If you are on a mac, you will need to have the Xcode build tools installed. You can do this by either installing Xcode or installing only the tools from the command line by running xcode-select –install and following the on screen instructions.

I had to install the entire Xcode suite and after that also defined the Xcode path

sudo xcode-select  --switch /Applications/Xcode.app

Use the –no-interactive argument to automatically accept any license agreements.
In my case the option -no-interactive was not working properly so I did

./mach bootstrap

I replied yes to everything except to build the system telemetry

At the end I created a mozconfig file and paste the following content into it

#Build GeckoView/Firefox for Android:
ac_add_options --enable-application=mobile/android
#Targeting the following architecture.
#For regular phones, no --target is needed.
#For x86 emulators (and x86 devices, which are uncommon):
#ac_add_options --target=i686
#For newer phones.
#ac_add_options --target=aarch64
#For x86_64 emulators (and x86_64 devices, which are even less common):
ac_add_options --target=x86_64

As you can see from the mozconfig file I enabled the aarch64

Now it’s time to configure your build.

./mach configure

I got an error:

The target may be unsupported, or you may not have
0:08.33 a rust std library for that target installed. Try:
0:08.33 rustup target add aarch64-linux-android

First of all need to install rustup

curl --proto '=https' --tlsv1.2 -sSf https://sh.rustup.rs | sh

And after that to configure the current shell to use rustup

source $HOME/.cargo/env

Finally I can do

rustup target add aarch64-linux-android

and then

./mach build

And now let’s go for a run … 😉

Finally after that, if everything went well, we can run

./mach package 

Congrats you’ve successfully built GeckoView!!

And for Android Studio?

Pretty easy, just open AS and disable the Instant Run (from the preferences), This is because Fennec and the Geckoview Example app cannot deploy with Instant Run on.

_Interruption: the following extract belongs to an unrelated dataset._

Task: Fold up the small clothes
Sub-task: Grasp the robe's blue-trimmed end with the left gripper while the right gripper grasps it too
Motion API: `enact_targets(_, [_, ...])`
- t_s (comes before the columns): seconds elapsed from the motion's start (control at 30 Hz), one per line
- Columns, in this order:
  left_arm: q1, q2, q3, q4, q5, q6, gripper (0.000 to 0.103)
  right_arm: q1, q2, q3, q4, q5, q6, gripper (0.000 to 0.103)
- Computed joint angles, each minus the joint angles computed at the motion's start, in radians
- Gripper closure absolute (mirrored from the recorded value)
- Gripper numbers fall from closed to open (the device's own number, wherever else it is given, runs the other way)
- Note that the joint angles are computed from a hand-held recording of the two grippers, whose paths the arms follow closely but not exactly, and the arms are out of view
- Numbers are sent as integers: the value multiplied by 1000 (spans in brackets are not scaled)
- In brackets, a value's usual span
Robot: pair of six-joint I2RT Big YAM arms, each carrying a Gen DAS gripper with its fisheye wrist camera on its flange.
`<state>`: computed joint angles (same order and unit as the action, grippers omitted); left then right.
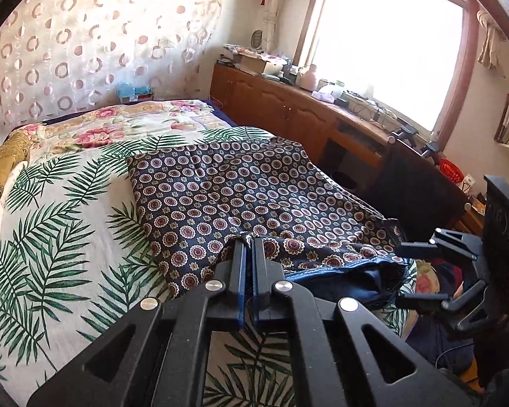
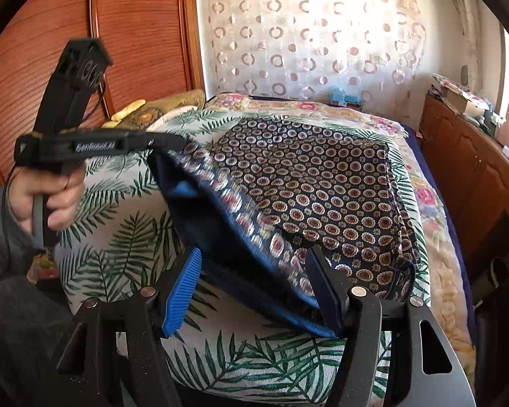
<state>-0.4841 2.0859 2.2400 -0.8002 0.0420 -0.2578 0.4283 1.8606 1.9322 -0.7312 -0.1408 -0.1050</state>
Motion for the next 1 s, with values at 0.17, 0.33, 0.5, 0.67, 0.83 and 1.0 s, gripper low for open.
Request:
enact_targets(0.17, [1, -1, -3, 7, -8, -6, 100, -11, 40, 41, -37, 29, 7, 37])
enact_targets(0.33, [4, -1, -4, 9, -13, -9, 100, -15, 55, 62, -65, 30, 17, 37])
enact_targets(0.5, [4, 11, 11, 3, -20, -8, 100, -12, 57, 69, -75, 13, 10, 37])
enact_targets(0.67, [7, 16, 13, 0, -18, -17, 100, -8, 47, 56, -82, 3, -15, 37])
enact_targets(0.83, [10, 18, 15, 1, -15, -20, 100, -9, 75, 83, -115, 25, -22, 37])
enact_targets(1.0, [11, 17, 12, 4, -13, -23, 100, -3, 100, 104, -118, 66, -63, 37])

Uncheck the box that reads Enable Instant Run to hot swap code/resource changes on deploy.

Now select Open and pick the root directory that contains the gecko files (the initial folder named gecko)

Wait for the project to index and gradle to sync. Once synced, the workspace will reconfigure to display the different projects.

  • annotations contains custom annotations used inside GeckoView and Fennec.
  • app is Fennec – Firefox for Android. Here is where you will find code specific to that app.
  • geckoview is the GeckoView project. Here is all the Java files related to GeckoView
  • geckoview_example is an example browser built using GeckoView.
  • omnijar contains the parts of Gecko and GeckoView that are not written in Java or Kotlin
  • thirdparty contains third party code that Fennec and GeckoView use.

And now you’re ready to get your hands dirty!!